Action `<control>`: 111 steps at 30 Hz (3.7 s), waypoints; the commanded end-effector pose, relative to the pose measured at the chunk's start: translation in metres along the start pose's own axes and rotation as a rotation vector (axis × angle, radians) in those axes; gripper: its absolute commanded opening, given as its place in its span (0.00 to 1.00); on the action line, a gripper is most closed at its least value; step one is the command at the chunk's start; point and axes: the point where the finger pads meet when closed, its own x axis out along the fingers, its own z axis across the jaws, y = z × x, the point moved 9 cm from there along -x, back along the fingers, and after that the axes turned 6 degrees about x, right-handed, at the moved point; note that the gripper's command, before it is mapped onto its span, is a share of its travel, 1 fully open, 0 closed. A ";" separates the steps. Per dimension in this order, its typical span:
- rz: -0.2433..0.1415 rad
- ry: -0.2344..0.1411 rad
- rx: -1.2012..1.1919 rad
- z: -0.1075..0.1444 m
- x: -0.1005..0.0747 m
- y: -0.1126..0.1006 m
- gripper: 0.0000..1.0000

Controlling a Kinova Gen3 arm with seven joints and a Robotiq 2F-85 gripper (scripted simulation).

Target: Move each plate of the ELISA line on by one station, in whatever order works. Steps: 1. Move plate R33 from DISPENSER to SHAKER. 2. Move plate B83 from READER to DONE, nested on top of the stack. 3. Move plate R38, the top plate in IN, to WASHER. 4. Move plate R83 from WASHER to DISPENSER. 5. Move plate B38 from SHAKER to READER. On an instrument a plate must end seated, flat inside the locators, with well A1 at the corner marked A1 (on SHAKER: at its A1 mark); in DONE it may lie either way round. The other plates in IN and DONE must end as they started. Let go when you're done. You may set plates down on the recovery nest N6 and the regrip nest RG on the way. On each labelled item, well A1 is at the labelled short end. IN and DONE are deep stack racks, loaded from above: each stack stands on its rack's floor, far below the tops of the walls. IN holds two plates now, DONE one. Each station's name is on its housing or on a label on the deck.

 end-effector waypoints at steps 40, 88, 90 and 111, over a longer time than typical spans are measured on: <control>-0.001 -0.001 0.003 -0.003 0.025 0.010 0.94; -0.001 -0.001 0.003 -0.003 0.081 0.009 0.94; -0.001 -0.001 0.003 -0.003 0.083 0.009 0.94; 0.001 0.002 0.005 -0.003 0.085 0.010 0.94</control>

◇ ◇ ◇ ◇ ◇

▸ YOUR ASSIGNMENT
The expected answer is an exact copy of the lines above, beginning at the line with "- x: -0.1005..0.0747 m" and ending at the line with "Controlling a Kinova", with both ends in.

▸ SOLUTION TO THE EXERCISE
- x: -0.1005..0.0747 m
- y: -0.1126..0.1006 m
- gripper: 0.0000..1.0000

Controlling a Kinova Gen3 arm with seven joints and a Robotiq 2F-85 gripper (scripted simulation).

This concludes the output for the exercise.